Here are a few pics of 'The Conjuring' music box I made for my Halloween display this year. It is a quick prototype that I will use for reference when I make the final working music box. It is made out of a mix of scrap balsa and basswood as well as poplar that I had laying around my study. I didn't bother adding a lot of detail in the paint job or painting the back three panels because it will not be visible. It is not perfect but should work nicely for my display with the music playing on loop.


----------



## RoxyBlue

I like it - very pretty!


----------



## Hairazor

So I _was_ wrong about it being a wishing well! I must say it makes a great music box, nice work!


----------



## fick209

I like it, nice work!


----------



## Jack Mac

Thanks! I have it set up with the music running now and the AtmosfearFX Ghostly little girl playing on a makeshift screen and I have to say it is very creepy. I wonder how many TOT's will make it to the front door? LOL


----------



## Jack Mac

Here is a pic of the way I had the music box setup on Halloween. Even those not familiar with the movie really liked it.


----------



## RoxyBlue

That's a nice little scene you've created.


----------



## nimblemonkey

very creative use of static props and projection- I like scenes like this one. nice job.


----------



## Mattimus

I bet there were some scared TOTers that night. Wonderful scene.


----------



## scareme

That is so cool. When you are not using it for Halloween, do you keep it locked in a trunk with lots of chains around it? I'm not sure I would leave it in the house. Maybe the garage.


----------



## Copchick

Jack Mac - I really like how this came out and how you displayed it. Really cool!


----------



## BunchOfHocusPocus

Omg that's awesome! Where did you get this?!! I want one so badly!!


----------



## RandalB

Take My Money!

It's that good...

RandalB


----------



## Jack Mac

Wow, thank you guys for your kind words, I appreciate it. Scareme you're too funny, I currently have it in my study next to two work in progress for this years Halloween display. I'll be using Halstaff's boards that will allow them to have random movement.

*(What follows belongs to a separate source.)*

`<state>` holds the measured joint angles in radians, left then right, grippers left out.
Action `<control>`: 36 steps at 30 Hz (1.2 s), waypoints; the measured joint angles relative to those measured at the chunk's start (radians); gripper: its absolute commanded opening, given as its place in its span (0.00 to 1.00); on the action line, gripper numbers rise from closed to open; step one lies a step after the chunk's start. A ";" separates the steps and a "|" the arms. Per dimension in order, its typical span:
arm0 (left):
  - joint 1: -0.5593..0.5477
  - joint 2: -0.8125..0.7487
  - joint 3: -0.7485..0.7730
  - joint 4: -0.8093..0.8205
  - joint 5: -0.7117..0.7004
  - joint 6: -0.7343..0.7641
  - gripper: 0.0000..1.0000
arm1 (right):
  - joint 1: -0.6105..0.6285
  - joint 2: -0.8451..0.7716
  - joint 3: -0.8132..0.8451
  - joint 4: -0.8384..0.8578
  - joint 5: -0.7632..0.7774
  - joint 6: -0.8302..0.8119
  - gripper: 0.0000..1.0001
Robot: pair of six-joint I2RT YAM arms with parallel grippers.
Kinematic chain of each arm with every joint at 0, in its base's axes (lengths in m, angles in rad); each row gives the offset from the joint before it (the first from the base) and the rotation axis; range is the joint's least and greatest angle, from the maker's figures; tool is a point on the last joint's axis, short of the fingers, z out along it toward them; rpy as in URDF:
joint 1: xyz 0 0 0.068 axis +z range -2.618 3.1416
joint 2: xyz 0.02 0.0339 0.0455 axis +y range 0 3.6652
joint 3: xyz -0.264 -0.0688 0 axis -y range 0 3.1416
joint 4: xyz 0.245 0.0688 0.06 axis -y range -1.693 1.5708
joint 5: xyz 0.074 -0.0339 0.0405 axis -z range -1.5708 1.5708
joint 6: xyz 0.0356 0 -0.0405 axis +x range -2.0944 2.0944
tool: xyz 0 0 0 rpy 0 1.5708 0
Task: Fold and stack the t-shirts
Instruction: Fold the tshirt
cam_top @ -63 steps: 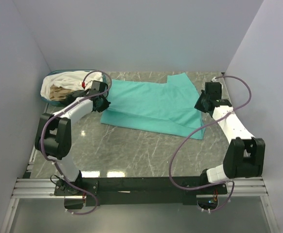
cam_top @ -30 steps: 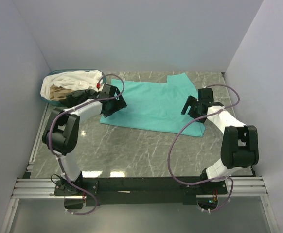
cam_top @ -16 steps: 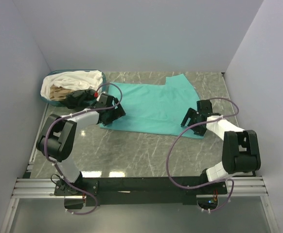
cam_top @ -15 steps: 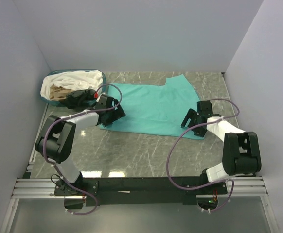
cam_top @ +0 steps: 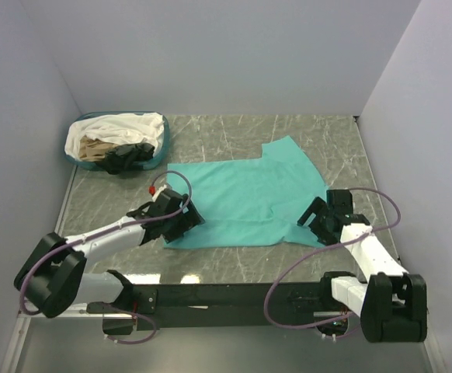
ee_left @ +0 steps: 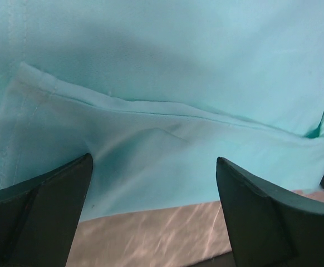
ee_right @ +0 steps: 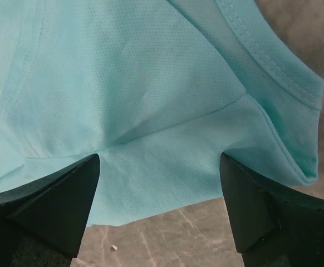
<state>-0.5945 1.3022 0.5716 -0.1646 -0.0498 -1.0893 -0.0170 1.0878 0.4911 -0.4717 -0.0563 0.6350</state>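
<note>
A plain teal-green t-shirt (cam_top: 249, 198) lies spread on the marble table, one sleeve pointing to the back right. My left gripper (cam_top: 181, 221) hovers over its near left corner, fingers wide open. In the left wrist view the left gripper (ee_left: 153, 167) straddles the near hem of the shirt (ee_left: 167, 72), holding nothing. My right gripper (cam_top: 313, 217) is open over the near right corner. In the right wrist view the right gripper (ee_right: 160, 167) spans a folded edge of the shirt (ee_right: 123, 83). White (cam_top: 121, 124), beige (cam_top: 94, 148) and black (cam_top: 129, 155) t-shirts lie heaped in the basket.
The oval teal-rimmed basket (cam_top: 165, 138) stands at the back left corner. Bare marble table (cam_top: 234, 260) shows between the shirt's near hem and the arm bases. Walls close in the left, back and right sides.
Both arms have drawn back toward the near edge and lowered. The teal shirt has slid nearer with them and lies flatter. Both grippers stay open.
</note>
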 measured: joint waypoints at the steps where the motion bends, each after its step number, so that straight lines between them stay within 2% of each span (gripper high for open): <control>1: -0.014 -0.024 -0.013 -0.023 -0.001 -0.014 1.00 | -0.002 -0.028 -0.013 -0.012 -0.001 0.005 0.95; 8: -0.045 -0.117 0.009 -0.232 -0.077 -0.048 0.99 | -0.005 -0.167 0.010 -0.121 0.010 0.022 0.95; 14: -0.015 -0.036 0.278 -0.330 -0.213 0.032 1.00 | -0.005 -0.191 0.194 -0.141 0.055 -0.043 0.95; 18: 0.080 0.124 0.494 -0.301 -0.238 0.122 0.99 | -0.005 -0.174 0.257 -0.108 0.042 -0.100 0.95; 22: 0.150 0.356 0.719 -0.295 -0.267 0.190 0.99 | -0.005 -0.126 0.263 -0.092 0.019 -0.142 0.95; 28: 0.170 0.674 1.055 -0.393 -0.329 0.239 0.99 | -0.005 -0.071 0.264 -0.084 0.007 -0.170 0.94; 36: 0.195 0.812 1.108 -0.477 -0.348 0.215 0.93 | -0.005 -0.068 0.260 -0.061 0.018 -0.180 0.93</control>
<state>-0.3992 2.1139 1.6794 -0.6415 -0.3981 -0.8745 -0.0223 1.0195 0.7509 -0.5323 -0.0380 0.4545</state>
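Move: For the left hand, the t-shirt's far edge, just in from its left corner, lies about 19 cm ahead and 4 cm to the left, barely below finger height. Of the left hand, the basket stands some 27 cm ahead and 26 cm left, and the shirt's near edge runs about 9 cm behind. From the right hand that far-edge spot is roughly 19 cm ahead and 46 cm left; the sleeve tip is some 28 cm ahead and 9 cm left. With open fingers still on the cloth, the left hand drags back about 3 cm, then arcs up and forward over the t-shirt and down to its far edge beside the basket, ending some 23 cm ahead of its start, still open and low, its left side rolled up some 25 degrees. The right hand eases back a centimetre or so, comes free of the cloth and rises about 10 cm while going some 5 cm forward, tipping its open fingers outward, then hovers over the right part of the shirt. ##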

musicbox_zpsd19e8bc2.mp4 Video by JackMac70 | Photobucket

Graveyard Ghost, this was made the weekend before Halloween as a last minute project. I made it out of poplar boards you can get at Home Depot and just sculpted the clown head out of Sculpey clay and then painted it with acrylics.


----------



## Copchick

Oh my God! I love it more hearing the music and seeing it sitting with the doll and bear. Awesomely creepy!


----------



## RoxyBlue

The contrast between the music and the props really sells the scene.


----------



## deadSusan

I agree with everyone...very creepy! Poor bear.


----------



## theundeadofnight

Great looking prop . Very nice clown head sculpt .


----------